In practical applications, the ESO demonstrated effectiveness in solving four complex engineering problems involving molecular processes and antenna design problems, particularly those characterized by nonconvex search spaces and multiple local optima. While classical optimization methods such as gradient-based approaches remain superior for problems with clear mathematical formulations and convex landscapes, the performance of the ESO in these six case studies suggests its utility for specific engineering scenarios where traditional methods may face limitations, such as problems with nondifferentiable objectives or deceptive local optima. These real-world implementations highlight the potential of the ESO as a complementary tool in the optimization toolbox, which is particularly suitable for complex problems where the objective function landscape is not well understood or where classical optimization methods may struggle to find global solutions.
Limitations and Future Works
The current implementation of the ESO presents several limitations that should be acknowledged. The basic constraint-handling mechanism using penalty functions may not be optimal for problems with complex feasibility landscapes. The algorithm’s formulation assumes continuous search spaces, which limits its effectiveness in discrete optimization problems. Experimental validation, while being comprehensive for static optimization, does not include dynamic optimization problems where the optimum changes over time, leaving this capability unexplored. The algorithm’s applicability to multiobjective problems currently relies on aggregating multiple objectives into a single function, which may limit the accuracy of the Pareto front approximation. Additionally, the dynamic parameter adaptation strategy might require more iterations to achieve convergence in extremely deceptive or monotonic landscapes.

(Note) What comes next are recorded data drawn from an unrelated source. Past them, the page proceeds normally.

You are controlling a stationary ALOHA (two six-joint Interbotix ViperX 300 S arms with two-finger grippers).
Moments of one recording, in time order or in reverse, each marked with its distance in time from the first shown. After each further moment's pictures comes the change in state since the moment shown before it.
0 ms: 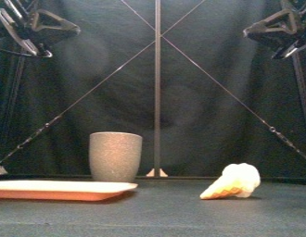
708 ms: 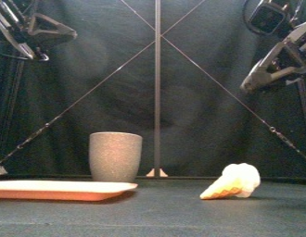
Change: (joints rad) left arm 0.012 -0.032 0.032 -0.012 0.002 0.000; right arm 0.196 0.558 -0.104 0.124 0.063 0.029
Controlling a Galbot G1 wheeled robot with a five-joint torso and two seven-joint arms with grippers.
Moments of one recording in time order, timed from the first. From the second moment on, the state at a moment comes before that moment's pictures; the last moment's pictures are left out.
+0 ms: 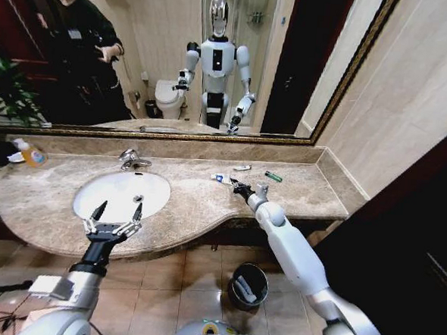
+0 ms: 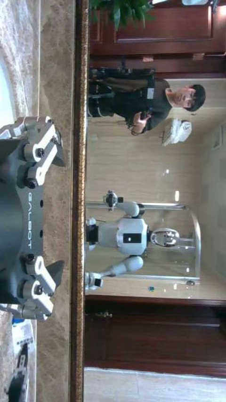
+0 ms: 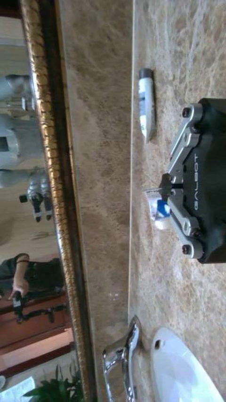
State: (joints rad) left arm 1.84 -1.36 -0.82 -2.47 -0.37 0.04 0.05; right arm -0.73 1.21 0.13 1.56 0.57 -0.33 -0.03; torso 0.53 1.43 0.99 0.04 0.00
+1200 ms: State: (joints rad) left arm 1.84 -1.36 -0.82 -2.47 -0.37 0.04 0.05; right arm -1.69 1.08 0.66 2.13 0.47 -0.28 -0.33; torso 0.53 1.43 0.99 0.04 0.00
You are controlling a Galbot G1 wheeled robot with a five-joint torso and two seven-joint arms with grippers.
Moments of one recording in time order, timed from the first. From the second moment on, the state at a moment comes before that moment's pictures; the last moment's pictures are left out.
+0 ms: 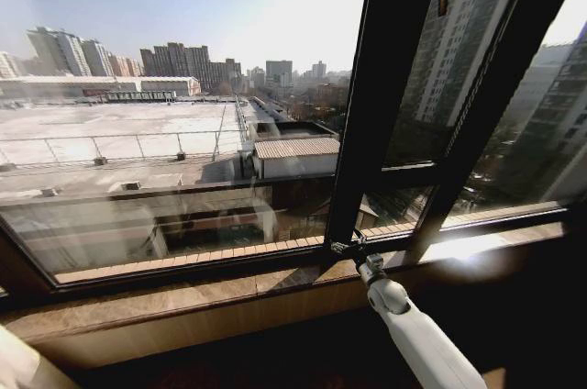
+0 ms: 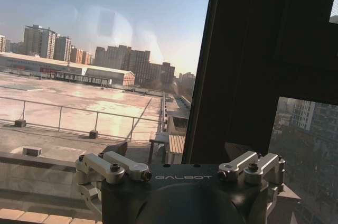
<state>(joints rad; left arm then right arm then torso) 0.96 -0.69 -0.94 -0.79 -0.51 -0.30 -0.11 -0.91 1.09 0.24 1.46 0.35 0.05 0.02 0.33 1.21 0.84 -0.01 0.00</state>
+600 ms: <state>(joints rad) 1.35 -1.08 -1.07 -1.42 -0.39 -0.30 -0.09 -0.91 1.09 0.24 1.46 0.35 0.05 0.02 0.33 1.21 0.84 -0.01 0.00</state>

Future research directions could address these limitations through several key developments. The advancement of constraint-handling mechanisms based on adaptive penalty functions or feasibility rules would enhance the algorithm’s ability to handle complex constraints. The algorithm could be extended to discrete optimization through appropriate modifications of the field parameters and branching mechanisms, while adaptation for dynamic optimization problems could be achieved by incorporating time-varying field properties. The framework could be reformulated for true multiobjective optimization without requiring objective aggregation. Additionally, enhancing the parameter adaptation mechanism would enable faster convergence in deceptive landscapes. The integration of local search strategies would improve performance in monotonic search spaces, and the development of hybrid versions would combine the ESO’s global exploration capabilities with problem-specific local search methods. These developments significantly expand the algorithm’s applicability while addressing its current limitations.